AI causes environmental damage through ravenous energy and water use. AI data centers are on pace to produce 44 million metric tons of fossil fuel emissions by 2030. Going all in on AI means both abandoning Dartmouth’s commitment to a 60% reduction in greenhouse gas emissions by 2030 and 100% by 2050.

Legal settlements have been reached to compensate Dartmouth faculty for having their research and writings accessed without authorization and plagiarized by Anthropic. Claude is an embodied violation of Dartmouth’s Academic Honor Principle. Yet, Dartmouth is rolling it out as fast as it can.

None of this appears in “AI at 70” or Beilock’s essay — no accident, since it’s harder to sell AI as the ticket to a secure future if the people closest to the technology are saying that no such ticket exists.

Beilock didn’t write an op-ed about classroom AI bans.
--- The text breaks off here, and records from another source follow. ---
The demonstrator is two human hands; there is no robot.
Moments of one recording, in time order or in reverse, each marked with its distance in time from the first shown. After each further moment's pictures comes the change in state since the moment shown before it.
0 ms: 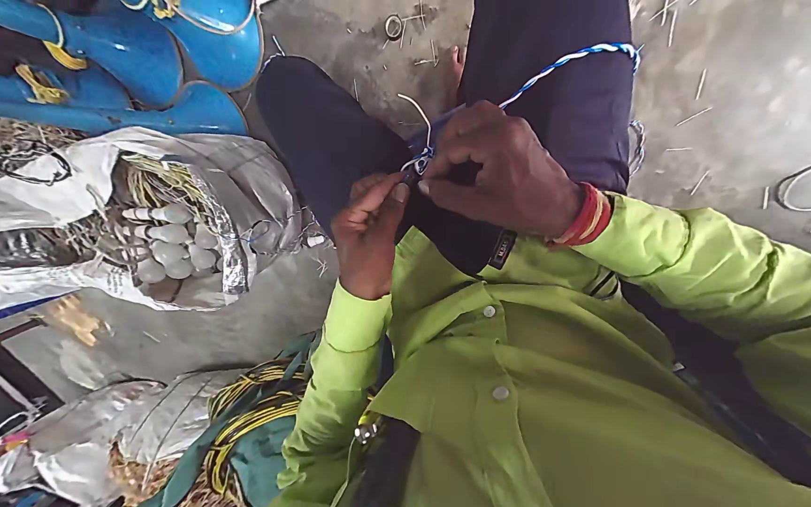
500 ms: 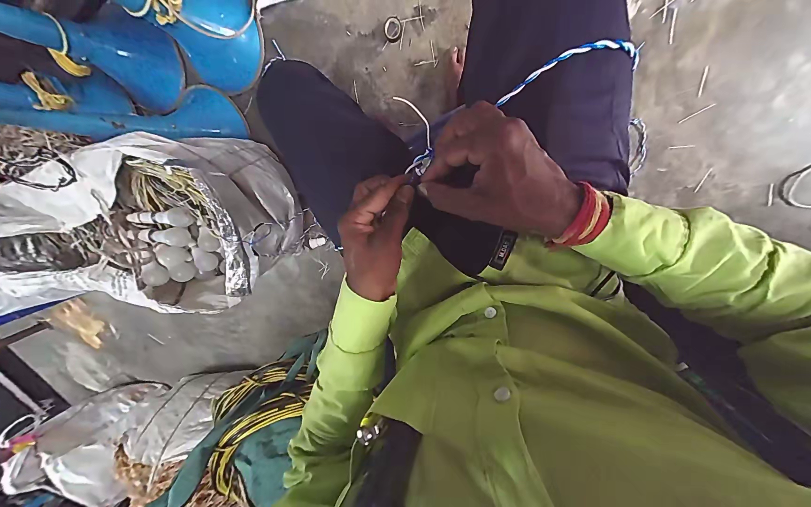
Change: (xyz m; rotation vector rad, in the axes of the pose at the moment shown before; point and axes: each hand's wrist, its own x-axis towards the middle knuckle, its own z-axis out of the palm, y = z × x) left_hand 0.001 -0.004 0.002 0.103 -0.016 0.045; right_hand 0.000 -0.002 0.003 -0.019 0.015 0.039
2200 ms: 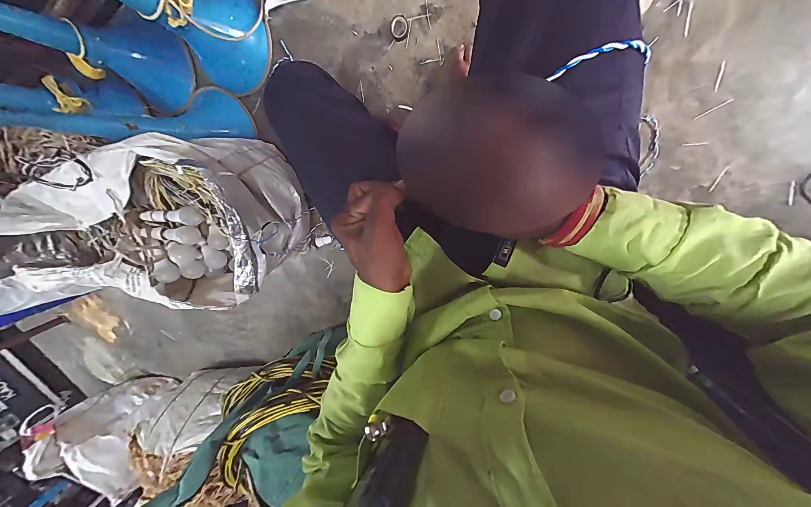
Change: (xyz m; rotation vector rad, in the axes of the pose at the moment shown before) left_hand 0.001 0.013 0.020 -0.199 0.308 -0.044; right_hand 0.000 0.003 0.007 -0.376 0.233 -0.594
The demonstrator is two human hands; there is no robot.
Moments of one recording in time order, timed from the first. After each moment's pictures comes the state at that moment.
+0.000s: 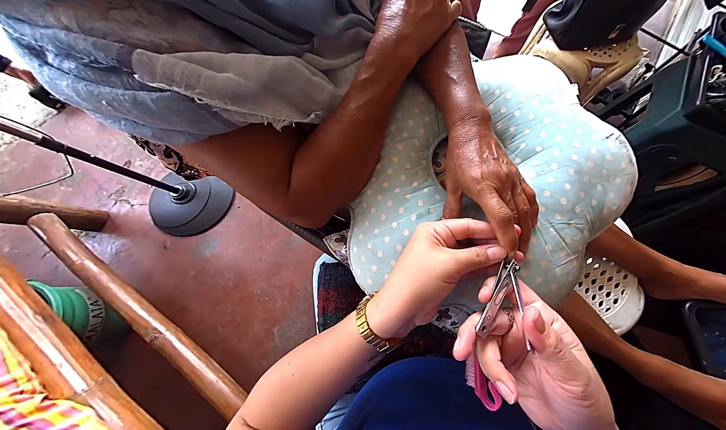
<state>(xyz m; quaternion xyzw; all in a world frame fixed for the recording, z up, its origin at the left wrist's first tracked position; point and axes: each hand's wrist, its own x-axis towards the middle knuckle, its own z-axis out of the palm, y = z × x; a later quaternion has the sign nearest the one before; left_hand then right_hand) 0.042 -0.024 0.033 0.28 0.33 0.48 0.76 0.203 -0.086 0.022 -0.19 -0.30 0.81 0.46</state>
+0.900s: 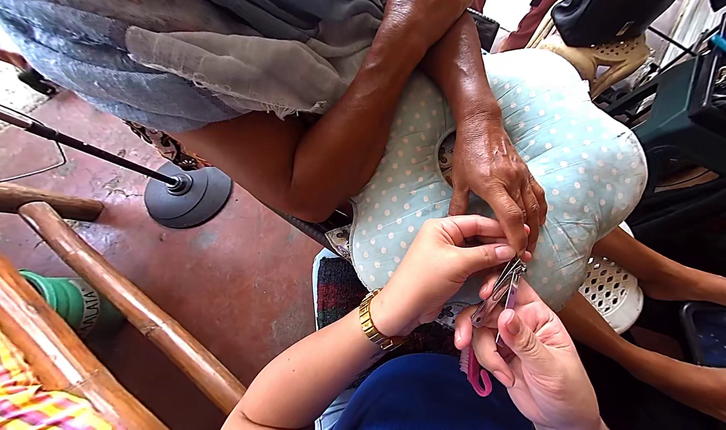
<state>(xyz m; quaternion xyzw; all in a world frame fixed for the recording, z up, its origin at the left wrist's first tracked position) 0.042 -0.023 0.030 0.30 0.33 0.47 0.76 0.191 -0.088 0.017 -0.25 -0.34 0.76 0.49</state>
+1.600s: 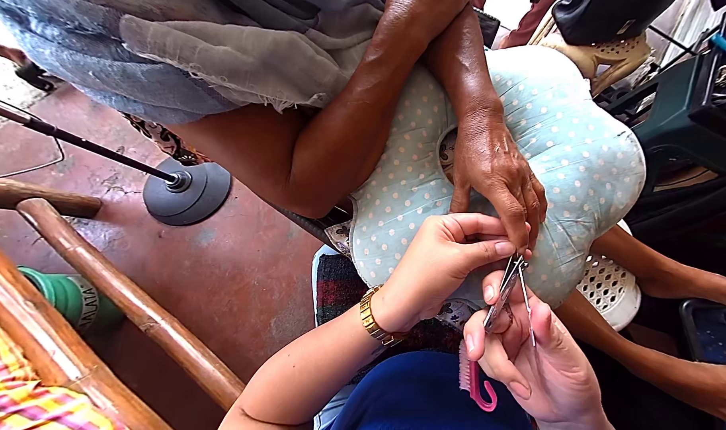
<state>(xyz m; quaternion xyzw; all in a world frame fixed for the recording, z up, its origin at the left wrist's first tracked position) 0.043 -0.024 0.031 0.29 0.33 0.48 0.76 0.202 -0.082 0.012 -0.12 -0.28 0.84 0.44</state>
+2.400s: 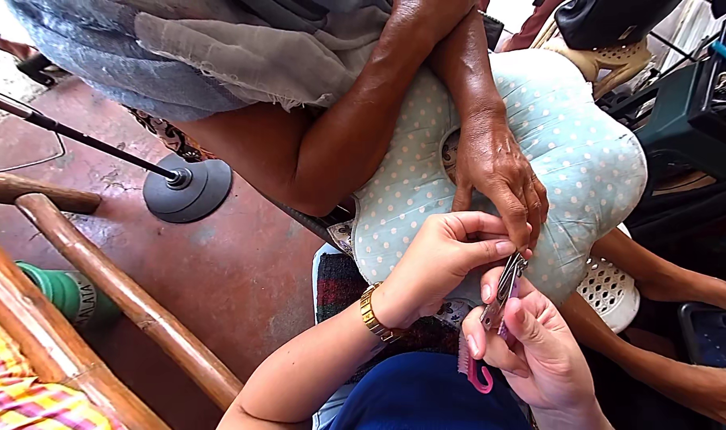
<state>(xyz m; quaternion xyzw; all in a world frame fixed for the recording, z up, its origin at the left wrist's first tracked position) 0.039 -0.023 0.030 0.30 0.32 0.46 0.77 0.195 -0.078 0.017 -0.19 -0.34 0.81 0.45</state>
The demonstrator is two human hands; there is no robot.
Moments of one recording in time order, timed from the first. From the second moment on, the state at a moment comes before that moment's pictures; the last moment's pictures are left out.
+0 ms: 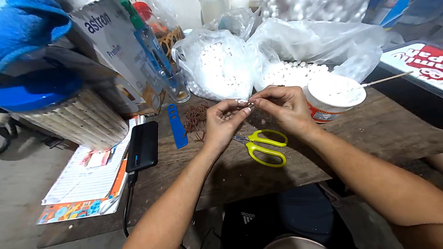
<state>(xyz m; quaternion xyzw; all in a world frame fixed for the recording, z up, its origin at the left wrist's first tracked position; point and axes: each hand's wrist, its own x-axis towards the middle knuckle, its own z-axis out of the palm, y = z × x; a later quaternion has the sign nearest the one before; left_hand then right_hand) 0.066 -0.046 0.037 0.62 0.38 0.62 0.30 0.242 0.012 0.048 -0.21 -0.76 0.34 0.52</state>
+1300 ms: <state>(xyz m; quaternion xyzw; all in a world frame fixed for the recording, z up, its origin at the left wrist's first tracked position) 0.157 -0.023 0.046 0.73 0.39 0.54 0.15 0.404 -0.019 0.055 -0.30 -0.44 0.41 0.74</state>
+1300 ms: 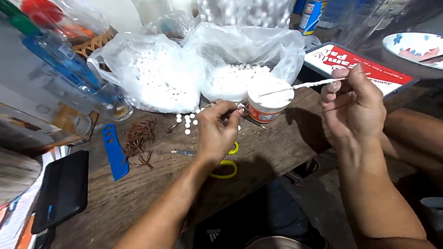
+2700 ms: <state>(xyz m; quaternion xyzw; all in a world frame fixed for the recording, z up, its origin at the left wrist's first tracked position) 0.157 -0.024 0.043 0.73 0.36 0.57 0.12 0.391 -0.023 0.047 -0.29 -0.39 0.49 0.72</state>
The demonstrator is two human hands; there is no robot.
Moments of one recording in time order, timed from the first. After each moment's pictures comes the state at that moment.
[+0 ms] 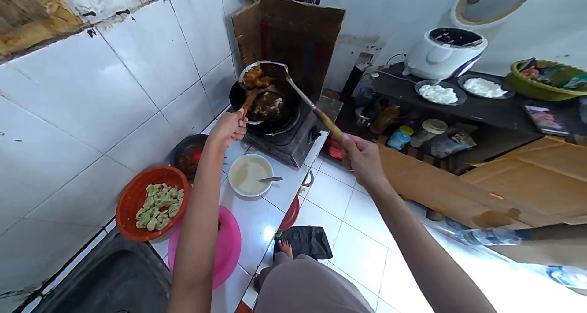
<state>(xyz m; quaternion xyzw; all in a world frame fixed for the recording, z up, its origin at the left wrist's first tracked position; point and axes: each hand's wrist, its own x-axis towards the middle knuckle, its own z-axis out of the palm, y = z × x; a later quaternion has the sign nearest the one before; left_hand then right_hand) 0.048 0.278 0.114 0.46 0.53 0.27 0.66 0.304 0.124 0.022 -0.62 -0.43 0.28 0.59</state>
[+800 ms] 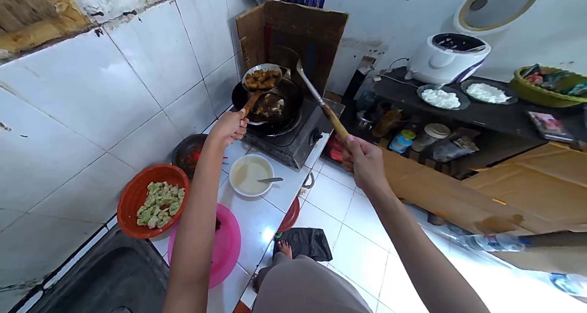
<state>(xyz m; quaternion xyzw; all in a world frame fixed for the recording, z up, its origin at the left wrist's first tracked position) 0.045 0.280 0.118 0.49 0.53 0.25 0.64 0.294 0.123 0.030 -0.61 -0.37 0.33 0.62</state>
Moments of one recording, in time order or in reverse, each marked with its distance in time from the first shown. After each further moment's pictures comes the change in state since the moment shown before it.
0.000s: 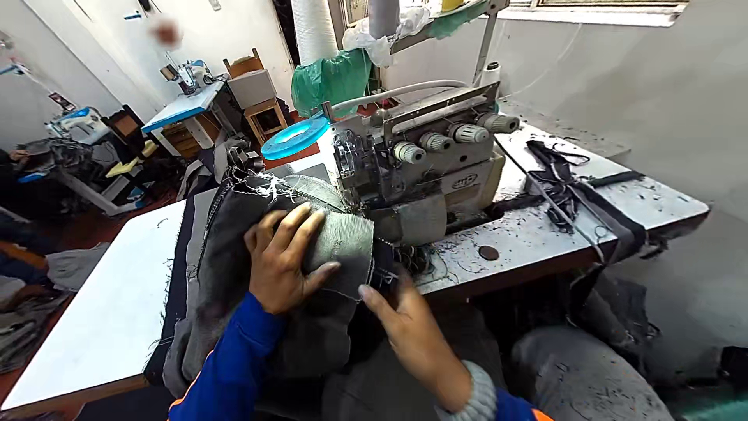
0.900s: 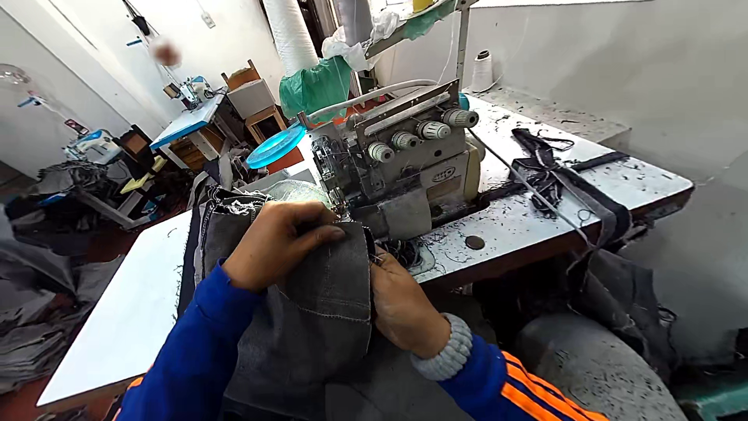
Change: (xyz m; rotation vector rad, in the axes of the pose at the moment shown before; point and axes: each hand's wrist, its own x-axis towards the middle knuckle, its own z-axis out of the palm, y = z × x) left_hand 0.088 0.026 -0.054 -0.620 -0.447 0.014; right_hand 0.019 -0.038 -0.002 0.618 -0.199 0.183
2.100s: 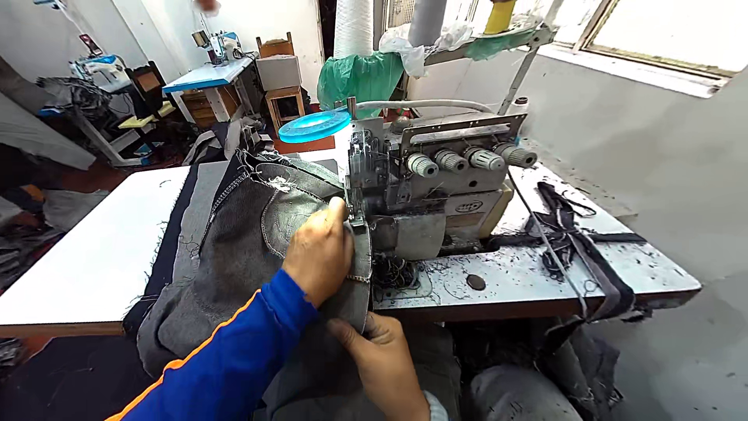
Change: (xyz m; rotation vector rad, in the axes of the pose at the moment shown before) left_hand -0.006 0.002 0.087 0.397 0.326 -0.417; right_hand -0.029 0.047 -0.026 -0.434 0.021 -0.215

Her essay is designed to sell a pro-AI Dartmouth to prospective students and donors, and propagandize alumni and the public, just as she moves us away from the competitive advantage of being small: a network in which anyone can reach everyone without gatekeeping.

If we helped students use their years in Hanover to build a true community instead of chasing a feed, then they would have a shot in a world flooded with AI slop. But alas, AI is the next institutional transformation under Beilock’s tenure — the next chapter in her campaign to reinvent Dartmouth.

Webster won his case by appealing to what made the College worth defending. Beilock posits her bigger, AI saturated Dartmouth will still be our College. It won’t be.

We’ll no longer be the “enduring institution” Booz Allen Hamilton once recognized.

We will be a small college no more.

Unai Montes-Irueste is a member of the Dartmouth College Class of 1998, Dartmouth College Alumni Council, and president of the Dartmouth Association of Latino/a/x/e and Caribbean Alumni. He lives in Southern California with his wife and three children. Guest columns represent the views of their author(s), which are not necessarily those of The Dartmouth.